Lightweight Phoneme-Based TTS
This repository implements a lightweight phoneme-based Text-to-Speech (TTS) system trained on paired text–audio data. The model follows a NanoSpeech-inspired Conv1D encoder–decoder architecture that reconstructs mel-spectrograms from phoneme inputs, which are converted to waveforms using the Griffin–Lim vocoder.
This project is intended for educational and research purposes, focusing on simplicity, interpretability, and core TTS fundamentals.
Model Description
- Architecture: Lightweight Conv1D encoder–decoder (NanoSpeech-inspired)
- Input: ARPAbet phoneme sequences
- Output: Predicted mel-spectrograms
- Vocoder: Griffin–Lim (spectrogram → waveform)
- Framework: PyTorch
- Checkpoint:
tts_model.pth
The model learns basic phoneme-to-acoustic mappings and produces intelligible speech while remaining computationally lightweight.
Dataset
- Source: Desivocal
- Metadata:
metadata.csvcontaining text and corresponding audio filenames - Audio:
.wavfiles aligned with metadata entries
Phonemization
Text is converted to ARPAbet phonemes using the g2p-en library.
Example
"I invite you to embark on a profound journey" AY1 IH2 N V AY1 T Y UW1 T UW1 EH0 M B AA1 R K AA1 N AH0 P R OW0 F AW1 N D JH ER1 N IY0
Training Procedure
- Optimizer: Adam
- Loss Function: L1 reconstruction loss
- Epochs: 20 (configurable)
- Training Notebook:
train_tts.ipynb
The model is trained to minimize reconstruction error between predicted and ground-truth mel-spectrograms.
Evaluation
Evaluation was performed on 3 held-out samples using L1 and L2 similarity metrics.
| Sample | Dataset Index | L1 Loss | L2 Loss |
|---|---|---|---|
| 1 | 73 | 3.8363 | 24.6055 |
| 2 | 415 | 4.2695 | 30.8383 |
| 3 | 392 | 3.9636 | 26.2839 |
Audio Samples
Ground-truth and synthesized audio samples are available in:
results/audio_samples/ ├── gt_73.wav ├── pred_73.wav ├── gt_415.wav ├── pred_415.wav ├── gt_392.wav ├── pred_392.wav └── ground_truth.wav
Observations
- The model captures basic phoneme-to-mel mappings
- Synthesized speech is intelligible
- Natural prosody and expressiveness are limited
- Higher L1/L2 errors reflect:
- small model size
- limited training data
- absence of a pretrained neural vocoder
Future Improvements
- Replace Griffin–Lim with a pretrained neural vocoder (e.g., HiFi-GAN, WaveGlow)

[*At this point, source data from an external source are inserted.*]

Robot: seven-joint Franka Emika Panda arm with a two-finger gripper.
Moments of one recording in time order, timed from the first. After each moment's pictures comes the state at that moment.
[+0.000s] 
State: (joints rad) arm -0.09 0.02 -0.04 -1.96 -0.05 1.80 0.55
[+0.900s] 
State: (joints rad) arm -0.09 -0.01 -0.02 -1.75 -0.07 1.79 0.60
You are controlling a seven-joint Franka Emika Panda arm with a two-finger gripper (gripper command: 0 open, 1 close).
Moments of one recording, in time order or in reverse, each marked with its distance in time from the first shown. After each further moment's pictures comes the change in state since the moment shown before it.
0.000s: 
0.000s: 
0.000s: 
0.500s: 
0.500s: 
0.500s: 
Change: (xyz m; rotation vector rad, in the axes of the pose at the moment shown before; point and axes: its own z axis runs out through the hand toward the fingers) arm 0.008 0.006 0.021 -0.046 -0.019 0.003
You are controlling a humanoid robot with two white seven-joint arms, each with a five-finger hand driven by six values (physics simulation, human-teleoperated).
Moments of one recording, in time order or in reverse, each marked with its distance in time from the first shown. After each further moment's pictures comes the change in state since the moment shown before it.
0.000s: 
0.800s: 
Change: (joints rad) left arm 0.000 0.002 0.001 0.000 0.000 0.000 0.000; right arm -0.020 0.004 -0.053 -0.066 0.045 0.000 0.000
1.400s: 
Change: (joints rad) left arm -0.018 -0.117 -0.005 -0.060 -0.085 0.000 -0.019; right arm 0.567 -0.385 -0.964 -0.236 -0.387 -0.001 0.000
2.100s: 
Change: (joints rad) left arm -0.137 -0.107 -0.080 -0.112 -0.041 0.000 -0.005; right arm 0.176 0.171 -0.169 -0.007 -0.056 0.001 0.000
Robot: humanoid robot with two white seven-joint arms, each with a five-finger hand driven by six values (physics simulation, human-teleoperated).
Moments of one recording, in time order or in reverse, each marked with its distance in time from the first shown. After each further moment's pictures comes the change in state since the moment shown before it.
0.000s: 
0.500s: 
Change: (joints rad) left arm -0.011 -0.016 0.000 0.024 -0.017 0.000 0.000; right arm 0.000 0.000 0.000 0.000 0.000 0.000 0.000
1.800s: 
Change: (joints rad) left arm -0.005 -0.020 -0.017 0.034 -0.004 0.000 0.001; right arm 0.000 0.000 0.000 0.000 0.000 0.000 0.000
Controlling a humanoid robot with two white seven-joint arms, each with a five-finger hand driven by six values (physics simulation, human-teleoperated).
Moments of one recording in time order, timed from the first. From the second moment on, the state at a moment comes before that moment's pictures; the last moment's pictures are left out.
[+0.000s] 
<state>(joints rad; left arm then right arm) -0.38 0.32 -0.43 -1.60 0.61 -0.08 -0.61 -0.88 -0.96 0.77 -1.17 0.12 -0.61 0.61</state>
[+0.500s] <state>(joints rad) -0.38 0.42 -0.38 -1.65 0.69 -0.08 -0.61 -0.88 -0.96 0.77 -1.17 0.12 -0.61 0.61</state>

- Train with more data and a larger model
- Add style and prosody modeling for more natural speech
- Convert the model into a fully deployable TTS pipeline
Intended Use
This model is intended for:
- Learning phoneme-based TTS systems
- Research and experimentation
- Educational demonstrations of lightweight speech synthesis
It is not intended for production or commercial deployment.
License
This project is released under the MIT License.